Equal infringement (range of effect of patent right)

Overview of equal infringement

The validity of a patent right is determined based on the description of the scope of claims (Patent Law, Article 70, Paragraph 1).

If the target product contains all the components of the claims, it is an infringement of the patent right, and if it does not contain even one of the components of the claims of the claims. Is non-infringement.

Equal infringement is an infringement of a patent right if the product can be evaluated as equal even if it does not include all the components of the claims in the claims. It is a way of thinking.

 

Requirements to which the doctrine of equivalents applies

When there is a part in the configuration described in the claims that differs from the product to be judged.

1. The difference is not an essential part of the patented invention (non-essential part)

2. Even if the difference is replaced with that of the product, the object of the patented invention can be achieved and the same action and effect can be obtained (substitutable).

3. At the time of manufacture of the product, those skilled in the art could easily conceive such a replacement (ease of replacement).

4. The product is not the same as the publicly known technology at the time of filing the patent application of the patented invention, and a person skilled in the art cannot easily infer from the known technology at the time of filing (difficulty in inferring easily).

5. There are no special circumstances such as the product being intentionally excluded from the scope of claims in the patent application procedure for the invention (conscious exclusion).

If the target product meets all of the above requirements 1 to 5, it will be judged as infringement of the patent right (equal infringement) as equivalent to the configuration described in the claims (February 24, 1998). Supreme Court decision (ball spline case)).

The burden of proof of requirements 1 to 3 lies with the patentee, and the burden of proof of requirements 4 and 5 is the defendant's reason for defense.

The judgment time of Requirement 3 is "at the time of implementation", and the judgment time of Requirement 4 is "at the time of filing".

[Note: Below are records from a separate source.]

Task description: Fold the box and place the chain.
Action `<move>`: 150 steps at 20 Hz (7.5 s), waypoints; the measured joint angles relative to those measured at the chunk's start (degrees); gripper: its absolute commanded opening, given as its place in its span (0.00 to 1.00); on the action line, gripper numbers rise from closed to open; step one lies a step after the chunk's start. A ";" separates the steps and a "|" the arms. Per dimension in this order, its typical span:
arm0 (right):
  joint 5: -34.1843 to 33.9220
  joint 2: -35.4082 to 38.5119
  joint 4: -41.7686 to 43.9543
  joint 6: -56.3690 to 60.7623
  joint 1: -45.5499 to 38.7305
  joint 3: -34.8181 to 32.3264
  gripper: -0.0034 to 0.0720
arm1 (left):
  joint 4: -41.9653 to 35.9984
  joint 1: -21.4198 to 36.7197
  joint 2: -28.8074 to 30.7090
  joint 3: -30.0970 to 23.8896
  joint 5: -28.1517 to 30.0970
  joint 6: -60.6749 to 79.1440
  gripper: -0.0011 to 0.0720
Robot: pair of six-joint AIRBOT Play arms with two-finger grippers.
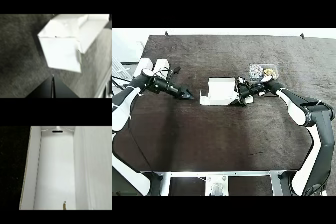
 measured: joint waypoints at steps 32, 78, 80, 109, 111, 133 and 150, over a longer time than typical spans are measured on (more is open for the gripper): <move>0.02 0.00 0.00 0.00 0.00 0.00 0.80 | -12.20 -8.92 -0.87 -1.05 10.29 0.09 0.44; 0.02 0.04 -0.02 0.00 0.07 0.00 0.80 | 33.51 -27.08 1.64 11.63 12.96 -48.59 0.77; 0.00 0.04 -0.02 0.00 0.07 0.00 0.80 | 34.97 -27.74 0.42 13.94 11.17 -49.92 0.77; 0.00 0.02 0.00 0.00 0.07 0.00 0.80 | 48.04 -30.67 -12.44 33.14 -9.05 -55.12 0.57; 0.00 0.02 0.00 0.00 0.07 0.00 0.80 | 48.39 -30.77 -12.61 33.14 -8.70 -54.75 0.57; 0.00 0.00 -0.11 -0.09 -0.02 0.00 0.80 | 48.96 -31.01 -13.57 35.08 -7.48 -49.66 0.97; 0.00 0.00 0.00 0.02 0.00 0.00 0.80 | 24.35 -16.87 -3.26 32.63 -11.47 -2.91 0.98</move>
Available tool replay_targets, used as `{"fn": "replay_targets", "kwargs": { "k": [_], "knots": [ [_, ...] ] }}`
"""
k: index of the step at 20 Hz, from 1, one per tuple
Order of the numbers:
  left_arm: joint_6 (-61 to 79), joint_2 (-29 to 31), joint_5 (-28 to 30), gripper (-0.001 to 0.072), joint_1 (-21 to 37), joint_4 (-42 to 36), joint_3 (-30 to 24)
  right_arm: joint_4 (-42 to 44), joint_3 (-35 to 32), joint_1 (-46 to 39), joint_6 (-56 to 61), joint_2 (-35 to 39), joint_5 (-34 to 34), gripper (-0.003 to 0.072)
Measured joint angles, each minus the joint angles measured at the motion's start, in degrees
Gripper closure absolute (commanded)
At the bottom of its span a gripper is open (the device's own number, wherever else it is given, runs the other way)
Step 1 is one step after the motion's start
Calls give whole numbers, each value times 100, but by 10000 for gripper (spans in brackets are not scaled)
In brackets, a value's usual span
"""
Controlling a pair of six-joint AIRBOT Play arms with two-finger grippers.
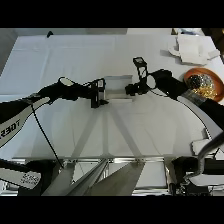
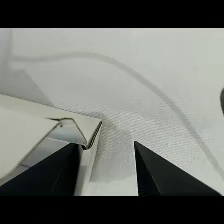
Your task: Fold the box and place the chain.
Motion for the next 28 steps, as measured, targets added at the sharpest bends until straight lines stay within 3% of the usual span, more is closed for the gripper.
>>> {"fn": "replay_targets", "kwargs": {
  "k": [10, 18, 20, 23, 27, 28],
  "knots": [
    [-2, 0, 0, 451, 0, 0, 0, -321, 614, 179, 544, -463, 599, 390],
    [0, 0, 0, 451, 0, 0, 0, 107, 1073, 188, 1027, -804, 1222, 398],
    [-2, 0, -2, 451, 0, 0, 0, 173, 1091, 188, 1080, -883, 1255, 457],
    [-2, 0, 0, 451, 0, 0, 0, 160, 1106, 188, 1147, -951, 1272, 671],
    [0, 0, -2, 451, 0, 0, 0, 120, 1113, 192, 1309, -977, 1263, 672],
    [2, 0, -2, 451, 0, 0, 0, 122, 1113, 190, 1329, -979, 1263, 602]
  ]
}}
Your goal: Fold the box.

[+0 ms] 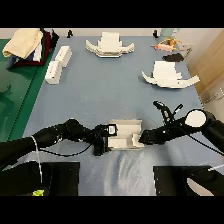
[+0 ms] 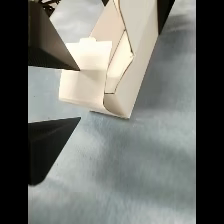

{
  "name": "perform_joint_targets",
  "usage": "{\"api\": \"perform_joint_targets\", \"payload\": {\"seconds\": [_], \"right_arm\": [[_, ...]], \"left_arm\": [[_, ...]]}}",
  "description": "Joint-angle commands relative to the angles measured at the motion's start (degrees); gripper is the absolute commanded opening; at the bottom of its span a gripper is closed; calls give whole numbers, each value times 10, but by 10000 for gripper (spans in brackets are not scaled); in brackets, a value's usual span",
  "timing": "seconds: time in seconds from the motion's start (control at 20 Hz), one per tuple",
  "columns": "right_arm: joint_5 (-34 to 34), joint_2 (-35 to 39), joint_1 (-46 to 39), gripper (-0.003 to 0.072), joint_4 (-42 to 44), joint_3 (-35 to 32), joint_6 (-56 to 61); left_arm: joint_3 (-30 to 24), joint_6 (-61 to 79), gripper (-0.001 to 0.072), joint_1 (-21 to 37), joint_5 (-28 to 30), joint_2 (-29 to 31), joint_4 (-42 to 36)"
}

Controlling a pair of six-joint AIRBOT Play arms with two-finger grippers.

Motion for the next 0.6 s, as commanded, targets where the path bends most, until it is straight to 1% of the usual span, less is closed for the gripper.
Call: {"api": "perform_joint_targets", "payload": {"seconds": [0.0,0.05,0.15,0.3,0.35,0.4,0.55], "right_arm": [[-26,-24,44,446,-5,1,9],[-39,-33,64,445,-24,1,28],[-55,-44,105,444,-87,6,103],[-56,-46,167,443,-162,29,206],[-57,-46,188,434,-186,37,242],[-57,-47,207,405,-211,45,278],[-45,-69,253,405,-267,73,363]], "left_arm": [[1,0,461,0,0,0,0],[1,0,462,0,0,0,0],[0,0,461,0,0,0,0],[1,0,461,0,0,0,0],[0,0,462,0,0,0,0],[0,0,462,0,0,0,0],[1,0,461,0,0,0,0]]}}
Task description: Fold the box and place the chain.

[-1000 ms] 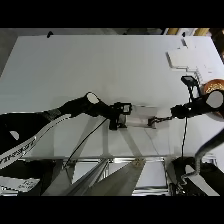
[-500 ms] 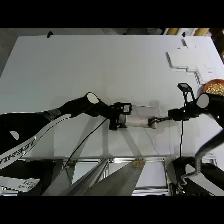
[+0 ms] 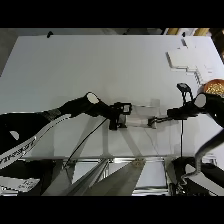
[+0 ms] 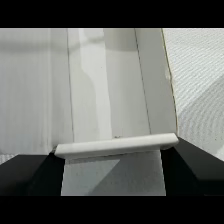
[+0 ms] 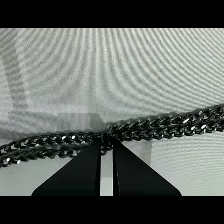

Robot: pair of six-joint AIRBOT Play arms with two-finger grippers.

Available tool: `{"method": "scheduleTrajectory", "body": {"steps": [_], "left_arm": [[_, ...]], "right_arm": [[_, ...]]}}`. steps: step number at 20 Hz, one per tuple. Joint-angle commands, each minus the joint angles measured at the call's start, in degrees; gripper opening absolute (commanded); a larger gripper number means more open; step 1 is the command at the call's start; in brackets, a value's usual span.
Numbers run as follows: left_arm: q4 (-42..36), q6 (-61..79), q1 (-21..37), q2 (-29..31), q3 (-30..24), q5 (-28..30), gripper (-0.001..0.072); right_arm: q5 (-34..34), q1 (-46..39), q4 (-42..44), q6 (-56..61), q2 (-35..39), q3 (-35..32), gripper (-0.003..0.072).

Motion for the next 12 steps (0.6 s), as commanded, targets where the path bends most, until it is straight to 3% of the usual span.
{"method": "scheduleTrajectory", "body": {"steps": [1,6,8,12], "left_arm": [[0.00,0.02,0.02,0.02,-0.02,0.00,0.0207],[0.00,0.02,0.02,0.02,-0.02,0.00,0.0207],[0.00,0.02,0.02,0.02,-0.02,0.02,0.0207],[0.00,0.02,0.02,0.02,-0.02,0.00,0.0207]], "right_arm": [[3.56,0.02,0.04,0.00,3.65,0.02,0.0019],[12.81,3.06,1.88,-0.02,20.20,0.02,0.0019],[15.50,6.80,6.23,0.02,25.94,0.02,0.0019],[8.94,16.63,23.21,0.17,31.04,0.02,0.0019]]}}
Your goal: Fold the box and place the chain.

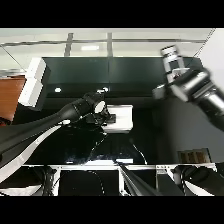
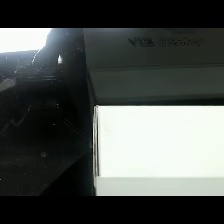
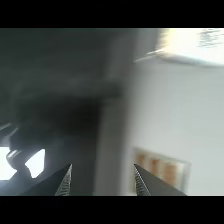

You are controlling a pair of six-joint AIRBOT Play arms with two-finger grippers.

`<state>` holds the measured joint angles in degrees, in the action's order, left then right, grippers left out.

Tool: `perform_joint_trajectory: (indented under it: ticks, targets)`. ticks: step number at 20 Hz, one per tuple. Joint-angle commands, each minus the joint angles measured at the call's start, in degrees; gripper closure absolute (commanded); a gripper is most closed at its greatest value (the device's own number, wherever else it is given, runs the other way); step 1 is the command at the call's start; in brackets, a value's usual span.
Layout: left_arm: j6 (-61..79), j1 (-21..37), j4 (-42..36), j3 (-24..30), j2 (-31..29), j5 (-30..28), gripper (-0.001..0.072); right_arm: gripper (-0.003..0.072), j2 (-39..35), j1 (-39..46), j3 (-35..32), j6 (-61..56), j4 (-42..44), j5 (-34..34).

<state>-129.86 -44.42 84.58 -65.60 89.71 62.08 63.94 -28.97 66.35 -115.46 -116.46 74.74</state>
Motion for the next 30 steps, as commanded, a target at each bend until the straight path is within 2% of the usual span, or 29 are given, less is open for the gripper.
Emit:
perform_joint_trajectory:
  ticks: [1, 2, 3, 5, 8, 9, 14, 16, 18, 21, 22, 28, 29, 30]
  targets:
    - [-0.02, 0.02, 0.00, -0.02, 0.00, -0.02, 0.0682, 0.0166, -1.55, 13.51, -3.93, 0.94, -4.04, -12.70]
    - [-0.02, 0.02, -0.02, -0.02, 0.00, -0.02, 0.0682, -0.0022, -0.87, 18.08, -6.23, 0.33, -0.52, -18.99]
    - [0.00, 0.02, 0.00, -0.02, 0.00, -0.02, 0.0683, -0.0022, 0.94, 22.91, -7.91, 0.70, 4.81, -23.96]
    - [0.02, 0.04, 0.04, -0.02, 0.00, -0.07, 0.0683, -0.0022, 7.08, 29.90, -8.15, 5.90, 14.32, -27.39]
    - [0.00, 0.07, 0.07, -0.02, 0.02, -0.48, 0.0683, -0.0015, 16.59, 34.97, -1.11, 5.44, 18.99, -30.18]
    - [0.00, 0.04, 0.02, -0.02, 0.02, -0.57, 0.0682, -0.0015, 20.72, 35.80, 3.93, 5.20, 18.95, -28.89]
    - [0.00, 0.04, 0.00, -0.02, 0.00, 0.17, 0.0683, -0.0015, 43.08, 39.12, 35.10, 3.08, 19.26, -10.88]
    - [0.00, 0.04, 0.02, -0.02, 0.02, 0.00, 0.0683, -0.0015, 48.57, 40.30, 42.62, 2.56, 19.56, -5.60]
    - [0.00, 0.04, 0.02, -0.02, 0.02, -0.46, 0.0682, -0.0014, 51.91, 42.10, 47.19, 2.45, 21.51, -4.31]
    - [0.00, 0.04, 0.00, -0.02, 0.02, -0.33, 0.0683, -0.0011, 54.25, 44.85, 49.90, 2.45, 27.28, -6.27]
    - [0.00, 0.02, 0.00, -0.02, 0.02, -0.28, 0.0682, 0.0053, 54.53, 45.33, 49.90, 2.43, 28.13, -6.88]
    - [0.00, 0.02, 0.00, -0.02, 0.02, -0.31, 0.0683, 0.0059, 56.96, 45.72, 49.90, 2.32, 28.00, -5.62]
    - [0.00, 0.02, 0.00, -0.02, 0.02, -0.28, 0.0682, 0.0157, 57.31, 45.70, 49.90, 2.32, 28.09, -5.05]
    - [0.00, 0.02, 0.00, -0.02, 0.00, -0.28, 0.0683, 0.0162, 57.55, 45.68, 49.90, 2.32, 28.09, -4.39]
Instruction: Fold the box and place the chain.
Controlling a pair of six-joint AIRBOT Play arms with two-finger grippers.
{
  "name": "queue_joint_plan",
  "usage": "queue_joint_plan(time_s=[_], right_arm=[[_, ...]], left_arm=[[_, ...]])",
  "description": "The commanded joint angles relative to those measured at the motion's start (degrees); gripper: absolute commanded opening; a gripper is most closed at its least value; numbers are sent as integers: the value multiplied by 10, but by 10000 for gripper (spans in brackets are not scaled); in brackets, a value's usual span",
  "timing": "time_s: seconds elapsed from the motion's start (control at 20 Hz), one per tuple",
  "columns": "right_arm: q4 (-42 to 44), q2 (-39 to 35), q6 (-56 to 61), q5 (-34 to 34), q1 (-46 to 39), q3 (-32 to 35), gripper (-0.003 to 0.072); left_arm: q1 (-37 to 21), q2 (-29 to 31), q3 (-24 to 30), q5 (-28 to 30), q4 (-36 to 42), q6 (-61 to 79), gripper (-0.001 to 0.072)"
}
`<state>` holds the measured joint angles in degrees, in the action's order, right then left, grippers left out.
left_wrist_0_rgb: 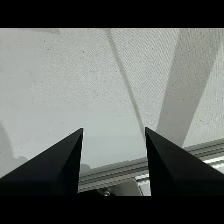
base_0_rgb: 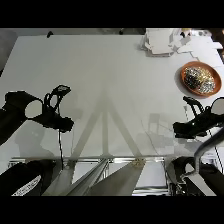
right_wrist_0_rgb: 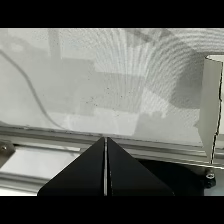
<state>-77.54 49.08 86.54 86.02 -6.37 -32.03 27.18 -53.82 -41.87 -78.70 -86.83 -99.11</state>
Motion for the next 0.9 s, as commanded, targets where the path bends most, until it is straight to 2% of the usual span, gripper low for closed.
queue_joint_plan(time_s=[0.0, 0.15, 0.3, 0.4, 0.55, 0.6, 0.65, 0.7, 0.75, 0.85], right_arm=[[0, 0, 0, -2, 0, 0, 20], [-11, 0, 2, -3, -1, -5, 20], [-124, 7, -1, 4, -12, -61, 20], [-193, 35, -23, 11, -72, -111, 20], [-213, 109, -29, -15, -195, -175, 20], [-214, 138, -41, -21, -229, -197, 56], [-215, 166, -48, -19, -266, -221, 226], [-216, 195, -60, -10, -303, -250, 460], [-219, 221, -65, -2, -341, -281, 500], [-224, 257, -65, 2, -407, -334, 501]], left_arm=[[0, 0, 0, 0, 0, 0, 433], [0, 0, 0, 0, 0, 0, 433], [0, 0, 0, 0, 0, 0, 433], [0, 0, 0, 0, 0, 0, 433], [0, 0, 0, 0, 0, 0, 433], [0, 1, 0, 0, 0, 0, 433], [0, 1, 0, 0, 0, 0, 433], [0, 1, 0, 0, 0, 0, 433], [0, 1, 0, 0, 0, 0, 433], [0, 1, 0, 0, 0, 0, 433]])
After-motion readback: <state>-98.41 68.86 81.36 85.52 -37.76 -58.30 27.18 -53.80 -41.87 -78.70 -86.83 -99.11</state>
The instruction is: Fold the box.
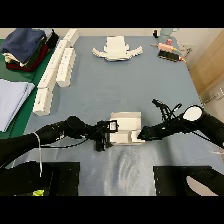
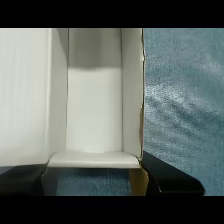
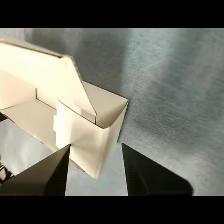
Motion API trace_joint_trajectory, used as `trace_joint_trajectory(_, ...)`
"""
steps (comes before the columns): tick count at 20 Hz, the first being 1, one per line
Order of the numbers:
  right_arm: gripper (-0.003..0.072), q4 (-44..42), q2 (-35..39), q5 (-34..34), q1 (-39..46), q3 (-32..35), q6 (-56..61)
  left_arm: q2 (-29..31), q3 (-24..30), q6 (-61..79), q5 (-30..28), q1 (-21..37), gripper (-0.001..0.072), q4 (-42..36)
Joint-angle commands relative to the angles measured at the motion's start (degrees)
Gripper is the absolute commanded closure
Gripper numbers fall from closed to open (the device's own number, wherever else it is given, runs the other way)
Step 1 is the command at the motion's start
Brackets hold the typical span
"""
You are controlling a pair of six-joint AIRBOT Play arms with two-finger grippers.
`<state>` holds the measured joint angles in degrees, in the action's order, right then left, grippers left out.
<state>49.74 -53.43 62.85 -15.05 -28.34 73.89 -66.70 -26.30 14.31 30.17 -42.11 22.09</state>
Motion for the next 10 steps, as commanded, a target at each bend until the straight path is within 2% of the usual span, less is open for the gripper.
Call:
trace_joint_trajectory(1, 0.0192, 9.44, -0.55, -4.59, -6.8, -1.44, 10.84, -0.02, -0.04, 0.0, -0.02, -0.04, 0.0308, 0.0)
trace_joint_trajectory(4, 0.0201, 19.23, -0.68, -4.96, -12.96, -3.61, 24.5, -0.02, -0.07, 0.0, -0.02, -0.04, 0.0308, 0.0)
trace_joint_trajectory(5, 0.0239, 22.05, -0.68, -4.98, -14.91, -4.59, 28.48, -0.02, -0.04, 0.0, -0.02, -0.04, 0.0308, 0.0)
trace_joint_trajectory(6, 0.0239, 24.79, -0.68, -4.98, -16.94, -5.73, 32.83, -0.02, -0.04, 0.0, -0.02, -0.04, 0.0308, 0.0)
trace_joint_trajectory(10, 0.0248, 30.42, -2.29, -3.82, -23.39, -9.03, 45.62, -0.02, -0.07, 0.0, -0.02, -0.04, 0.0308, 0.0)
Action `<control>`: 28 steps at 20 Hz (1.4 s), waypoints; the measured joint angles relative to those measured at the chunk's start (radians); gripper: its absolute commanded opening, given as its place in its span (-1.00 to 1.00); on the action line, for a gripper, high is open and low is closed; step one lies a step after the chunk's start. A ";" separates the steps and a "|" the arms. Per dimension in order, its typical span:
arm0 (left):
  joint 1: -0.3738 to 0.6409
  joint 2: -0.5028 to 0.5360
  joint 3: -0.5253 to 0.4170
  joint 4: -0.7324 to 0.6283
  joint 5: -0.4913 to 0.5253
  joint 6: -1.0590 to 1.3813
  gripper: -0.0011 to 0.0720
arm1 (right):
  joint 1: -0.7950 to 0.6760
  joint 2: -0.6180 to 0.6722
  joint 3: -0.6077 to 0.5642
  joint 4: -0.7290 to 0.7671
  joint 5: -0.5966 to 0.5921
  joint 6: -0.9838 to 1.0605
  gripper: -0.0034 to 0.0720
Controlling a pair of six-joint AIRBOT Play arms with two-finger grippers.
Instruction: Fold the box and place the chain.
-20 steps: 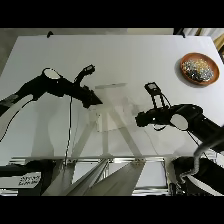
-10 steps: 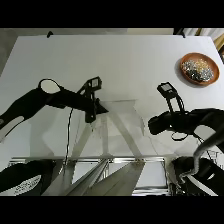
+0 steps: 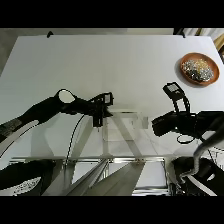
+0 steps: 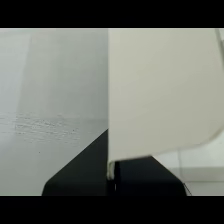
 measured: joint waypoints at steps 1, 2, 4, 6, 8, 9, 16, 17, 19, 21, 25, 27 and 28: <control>-0.001 -0.010 0.000 -0.014 0.005 0.024 -0.96 | 0.000 0.000 0.000 0.000 -0.009 0.000 -0.06; -0.002 -0.019 -0.001 -0.031 0.016 0.052 -0.96 | 0.000 0.001 0.000 0.001 -0.017 0.000 -0.06; -0.002 -0.035 -0.001 -0.089 0.024 0.124 -0.96 | 0.000 0.001 0.000 0.003 -0.028 0.000 -0.06; -0.003 -0.051 -0.001 -0.146 0.037 0.186 -0.96 | 0.000 0.001 0.000 0.005 -0.034 0.000 -0.06; -0.003 -0.065 -0.001 -0.184 0.039 0.236 -0.96 | 0.000 0.001 0.000 0.008 -0.037 0.000 -0.06; -0.003 -0.071 -0.001 -0.197 0.038 0.253 -0.96 | 0.000 0.001 0.000 0.010 -0.039 0.000 -0.06; -0.003 -0.112 -0.001 -0.233 0.050 0.302 -0.96 | 0.000 0.001 0.000 0.012 -0.076 0.000 -0.06; -0.003 -0.121 -0.001 -0.236 0.052 0.304 -0.96 | 0.000 0.001 0.000 0.012 -0.084 0.000 -0.06; -0.003 -0.138 -0.001 -0.239 0.053 0.306 -0.96 | 0.000 0.001 0.000 0.012 -0.097 0.000 -0.06; -0.004 -0.149 -0.001 -0.243 0.051 0.309 -0.96 | 0.000 0.001 0.000 0.012 -0.103 0.000 -0.06; -0.004 -0.158 -0.001 -0.240 0.052 0.314 -0.96 | 0.000 0.001 0.000 0.012 -0.110 0.000 -0.06; -0.004 -0.160 -0.001 -0.239 0.053 0.317 -0.96 | 0.000 0.001 0.000 0.012 -0.111 0.000 -0.06; -0.004 -0.161 -0.001 -0.239 0.055 0.322 -0.96 | 0.000 0.001 0.000 0.012 -0.111 -0.001 -0.06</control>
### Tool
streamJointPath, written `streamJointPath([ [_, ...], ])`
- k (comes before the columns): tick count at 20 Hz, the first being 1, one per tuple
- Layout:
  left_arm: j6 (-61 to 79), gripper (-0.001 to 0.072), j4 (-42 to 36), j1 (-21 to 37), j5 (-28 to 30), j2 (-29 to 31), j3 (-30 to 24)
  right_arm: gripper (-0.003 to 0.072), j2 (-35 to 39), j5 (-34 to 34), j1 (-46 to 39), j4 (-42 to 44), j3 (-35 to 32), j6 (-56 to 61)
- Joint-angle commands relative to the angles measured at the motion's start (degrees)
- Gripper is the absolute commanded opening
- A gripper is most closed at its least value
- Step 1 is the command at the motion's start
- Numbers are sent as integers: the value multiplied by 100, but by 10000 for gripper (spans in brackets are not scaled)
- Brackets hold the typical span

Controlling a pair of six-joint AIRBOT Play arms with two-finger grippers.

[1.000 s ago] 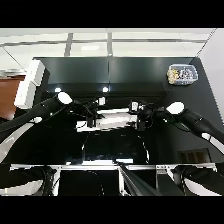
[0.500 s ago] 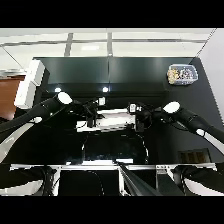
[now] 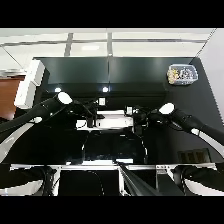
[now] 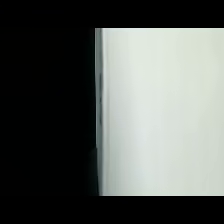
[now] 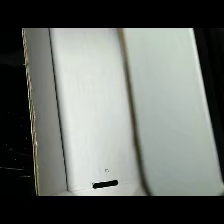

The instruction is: Fold the box and place the chain.

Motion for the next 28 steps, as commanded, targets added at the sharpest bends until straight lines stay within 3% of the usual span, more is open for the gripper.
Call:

Excerpt from the Supreme Court case in the Ballspline case

When filing a patent application, it is extremely difficult to describe the scope of claims in the specification in anticipation of all future aspects of infringement.

If the other party can easily avoid the exercise of rights such as injunction by the patentee by replacing a part of the configuration described in the claims with substances, technologies, etc. that became clear after filing the patent application. Not only is it against the purpose of the Patent Law, which is to reduce the willingness of society in general to invent, and to contribute to the development of industry through the protection and encouragement of inventions, but it is also against social justice and the idea of ​​equality. Become.

The substantive value of the patented invention extends to the technology that a third party can easily conceive from the configuration described in the claims as being substantially identical to this, which the third party should expect. It is reasonable to understand that.

No one should have been able to obtain a patent for the technology that was known at the time of filing the patent application for the patented invention and the technology that could be easily inferred by those skilled in the art at the time of filing the right application. (Refer to Article 29 of the Patent Act), it cannot be said that it belongs to the technical scope of the patented invention.

The patentee once approves that it does not belong to the technical scope of the patented invention, such as the applicant consciously excluding it from the scope of claims in the patent application procedure, or it is externally understood as such. It is not permissible in the light of the doctrine of prohibition that the patentee later makes a counter-argument about something that has acted in such a way.

 

Explanation of equal infringement

Equal infringement is not stipulated by patent law.

It is a standard for patent infringement decided by the Supreme Court in the ball spline case.

As mentioned above, the validity of a patent right is determined based on the description of the scope of claims (Patent Law, Article 70, Paragraph 1).

However, if this is strictly applied, if the target product is slightly different from one of the components of the claims, it will be non-infringement and the specific validity cannot be guaranteed. It was determined to be an infringement.